Task item:
Each record below should be returned word for word, with no pictures included.

+++ Supplied data

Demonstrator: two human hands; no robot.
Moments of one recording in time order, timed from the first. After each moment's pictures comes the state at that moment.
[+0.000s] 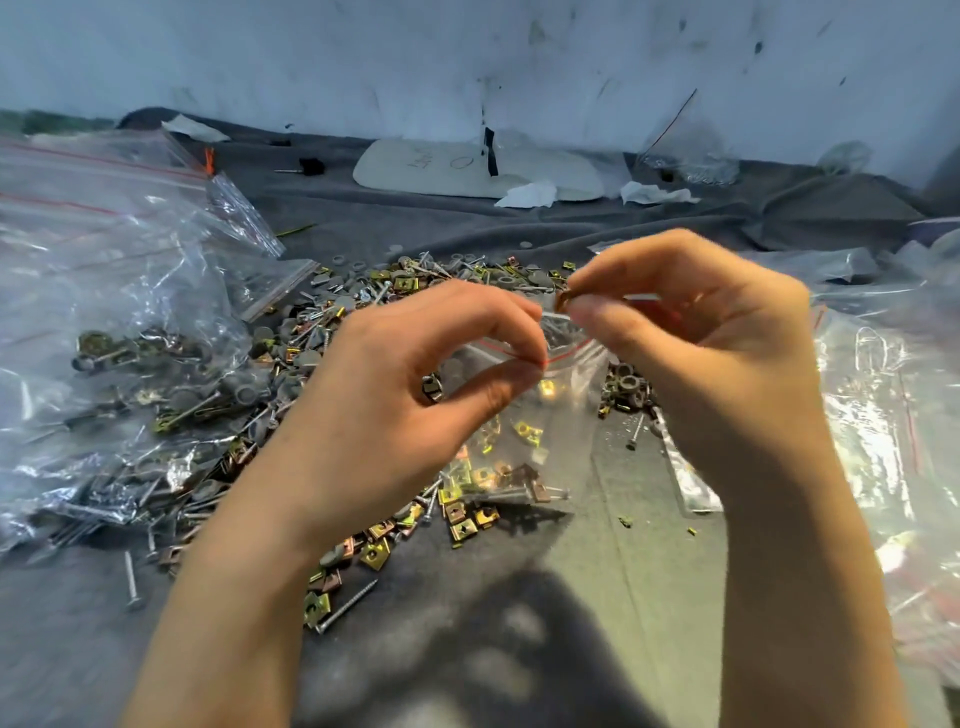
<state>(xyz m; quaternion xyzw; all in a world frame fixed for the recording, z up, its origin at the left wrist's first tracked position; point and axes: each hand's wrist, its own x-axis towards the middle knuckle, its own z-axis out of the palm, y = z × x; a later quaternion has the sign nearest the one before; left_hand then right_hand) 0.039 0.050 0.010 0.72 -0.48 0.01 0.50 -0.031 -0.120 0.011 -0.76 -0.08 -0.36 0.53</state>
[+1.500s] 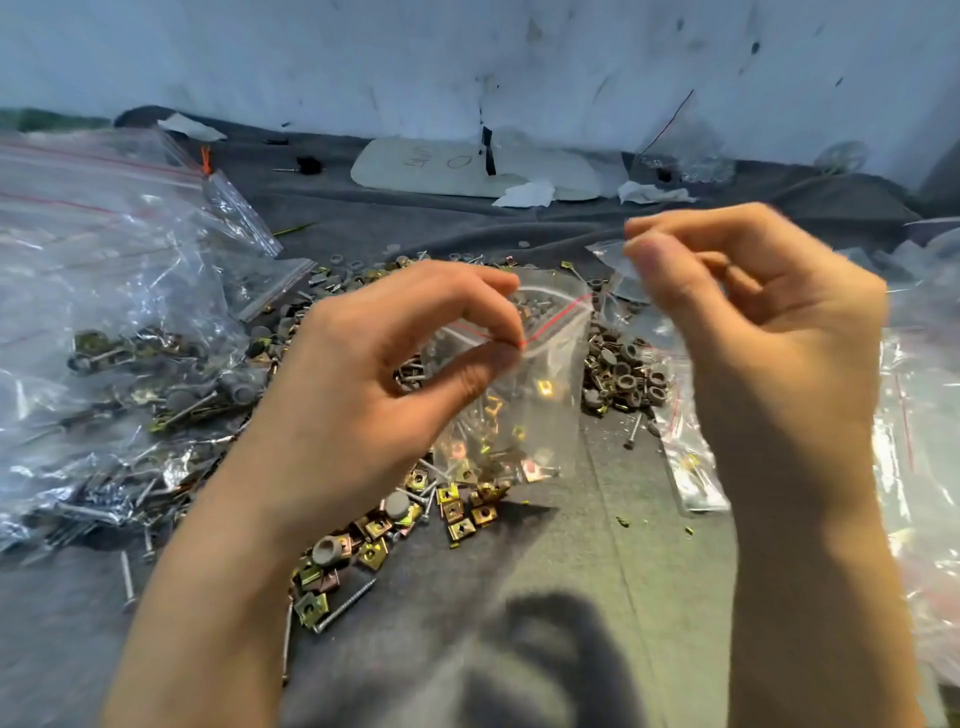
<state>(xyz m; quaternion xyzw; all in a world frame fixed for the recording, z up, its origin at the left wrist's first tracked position) 0.043 0.056 0.008 0.69 -0.48 0.02 0.53 -0.042 -0.115 0.021 -0.74 0.02 -0.45 0.50</state>
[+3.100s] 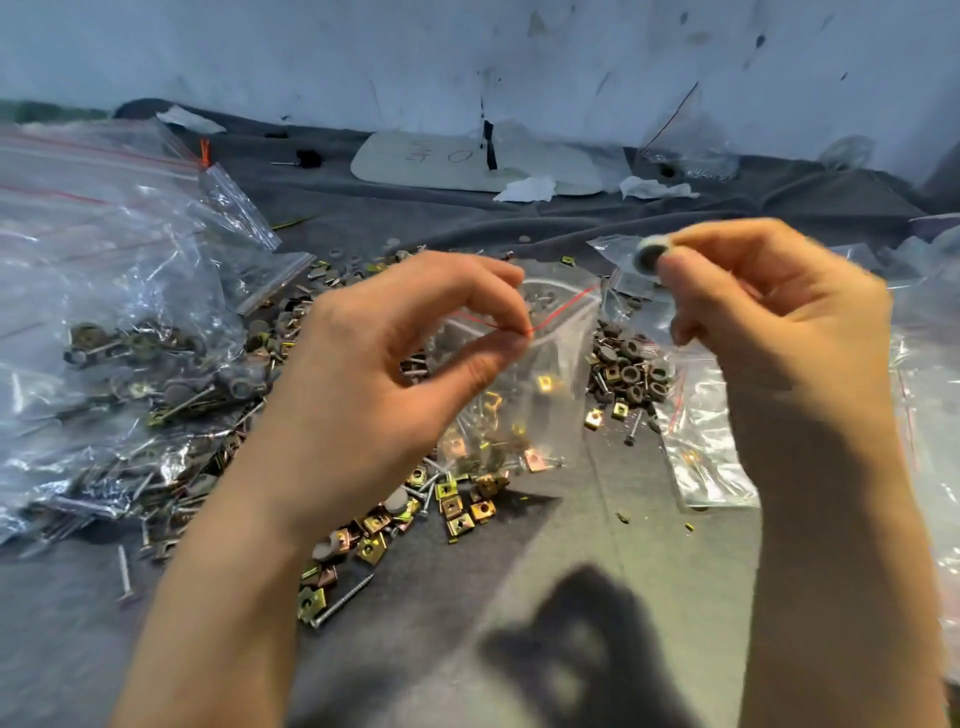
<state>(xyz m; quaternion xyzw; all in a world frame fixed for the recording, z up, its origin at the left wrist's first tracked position) 0.041 0.051 0.006 0.69 -0.47 0.03 0.55 -0.042 -0.140 0.010 -0.71 0.02 -0.39 0.59</state>
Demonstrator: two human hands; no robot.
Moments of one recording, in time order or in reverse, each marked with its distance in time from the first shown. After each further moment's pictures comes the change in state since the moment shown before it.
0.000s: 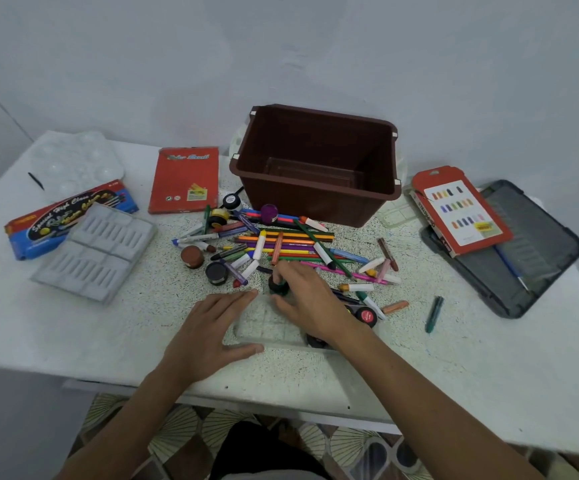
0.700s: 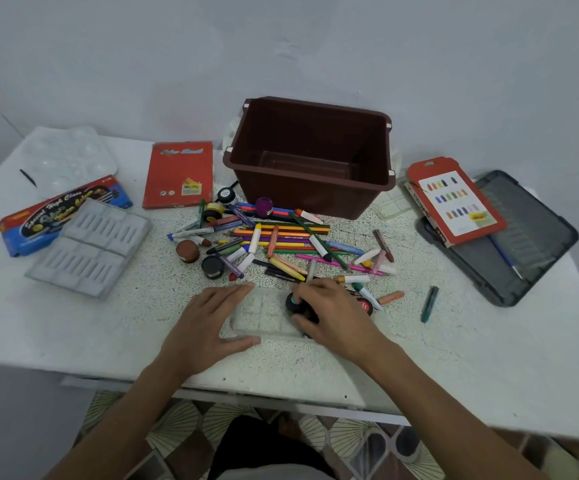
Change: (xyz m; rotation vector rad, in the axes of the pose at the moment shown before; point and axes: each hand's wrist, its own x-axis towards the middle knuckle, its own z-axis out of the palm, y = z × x) left_hand 0.001 -0.001 0.001 0.023 0.016 0.014; right_hand -0.054 0.004 -0.018 -0.249 -0.018 0.020
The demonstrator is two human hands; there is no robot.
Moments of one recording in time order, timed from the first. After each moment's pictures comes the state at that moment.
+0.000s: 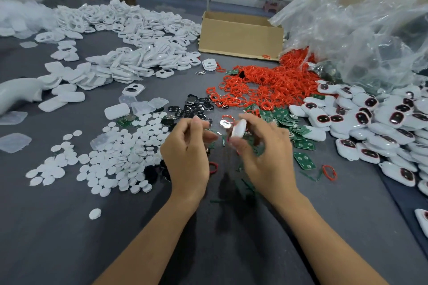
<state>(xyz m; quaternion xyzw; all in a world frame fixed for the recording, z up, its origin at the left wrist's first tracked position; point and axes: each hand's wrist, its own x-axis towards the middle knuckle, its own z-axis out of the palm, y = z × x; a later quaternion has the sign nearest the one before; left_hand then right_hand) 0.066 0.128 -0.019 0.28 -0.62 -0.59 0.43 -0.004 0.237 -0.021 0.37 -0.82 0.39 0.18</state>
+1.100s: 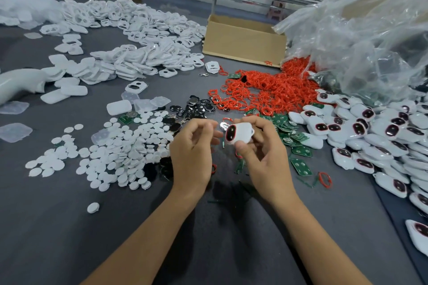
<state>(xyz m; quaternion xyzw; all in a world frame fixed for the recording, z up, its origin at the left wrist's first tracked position) 0.063 0.128 -0.022 0.24 -0.62 -0.64 0.38 0.002 0.238 -0.015 0.37 -0.69 0.63 -0.01</state>
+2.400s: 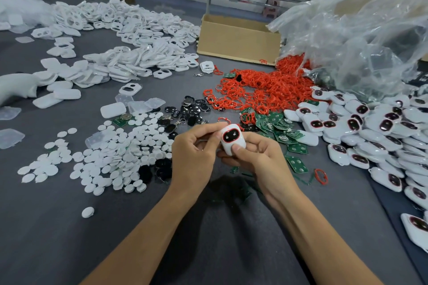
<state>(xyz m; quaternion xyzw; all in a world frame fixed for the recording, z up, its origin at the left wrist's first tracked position) 0.063 0.131 -0.022 0.16 -0.66 -0.65 0.35 -0.004 0.242 -0.017 0.21 -0.60 0.73 -0.25</state>
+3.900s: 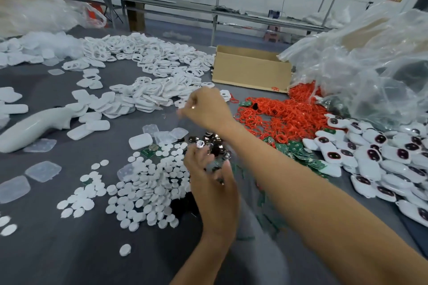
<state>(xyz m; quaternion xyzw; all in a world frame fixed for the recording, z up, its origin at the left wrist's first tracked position) 0.061 0.121 -0.029 0.27 -0.61 -0.60 0.44 -0.056 0.049 0.055 0.43 -0.85 0.30 0.03</state>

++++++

Answer for the task:
Demonstrator: two human hands; no robot.
Moments of one recording in time order, timed from the first. After each moment's pictures comes the state at that moment.
[+0.000s] 
<state>(xyz m; quaternion xyzw; all in a world frame fixed for the recording, z up, its origin at the left wrist's first tracked position; point and axes: each hand's wrist, its own x-axis towards the middle knuckle, its own z-axis out of the palm, y = z × x; a later quaternion has the sign nearest the one before; left_hand then right_hand) 0.039 0.050 0.010 0.72 -0.48 0.01 0.50 -0.031 -0.120 0.011 -0.76 -0.08 -0.36 0.53</state>
[+1.500s] 
<state>(xyz m; quaternion xyzw; all in a world frame fixed for the recording, z up, its origin at the left wrist's first tracked position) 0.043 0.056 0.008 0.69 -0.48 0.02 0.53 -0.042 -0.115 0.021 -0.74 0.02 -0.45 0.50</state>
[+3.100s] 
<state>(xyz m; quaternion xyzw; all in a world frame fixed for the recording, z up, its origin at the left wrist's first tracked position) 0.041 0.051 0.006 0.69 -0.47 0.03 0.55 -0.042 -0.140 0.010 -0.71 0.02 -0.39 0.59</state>
Demonstrator: two human hands; no robot.
Moments of one recording, in time order or in reverse, each marked with its distance in time from the first shown. After each further moment's pictures comes the change in state since the moment shown before it.
0.000s: 
0.700s: 
Change: (xyz m; rotation vector rad, in the axes of the pose at the moment shown before; point and axes: each hand's wrist, its own x-axis towards the middle knuckle, its own z-axis out of the palm, y = z × x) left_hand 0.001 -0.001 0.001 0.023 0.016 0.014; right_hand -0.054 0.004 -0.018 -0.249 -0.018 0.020
The demonstrator is two human hands; there is no robot.
Moments of one recording in time order, timed from the first. After each moment's pictures comes the state at that moment.
+0.000s: 
<state>(xyz m; quaternion xyzw; all in a world frame fixed for the recording, z up, its origin at the left wrist's first tracked position; point and axes: each hand's wrist, its own x-axis towards the middle knuckle, its own z-axis out of the palm, y = z × x; a later quaternion has the sign nearest the one before; left_hand then right_hand) 0.066 0.128 -0.019 0.28 -0.62 -0.59 0.43 -0.004 0.237 -0.021 0.37 -0.82 0.39 0.18</state>
+1.100s: 
<state>(xyz m; quaternion xyzw; all in a world frame fixed for the recording, z up, its origin at the left wrist's first tracked position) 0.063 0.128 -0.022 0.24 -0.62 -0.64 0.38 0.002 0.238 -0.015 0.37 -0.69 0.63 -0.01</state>
+2.400s: 
<state>(xyz m; quaternion xyzw; all in a world frame fixed for the recording, z up, its origin at the left wrist's first tracked position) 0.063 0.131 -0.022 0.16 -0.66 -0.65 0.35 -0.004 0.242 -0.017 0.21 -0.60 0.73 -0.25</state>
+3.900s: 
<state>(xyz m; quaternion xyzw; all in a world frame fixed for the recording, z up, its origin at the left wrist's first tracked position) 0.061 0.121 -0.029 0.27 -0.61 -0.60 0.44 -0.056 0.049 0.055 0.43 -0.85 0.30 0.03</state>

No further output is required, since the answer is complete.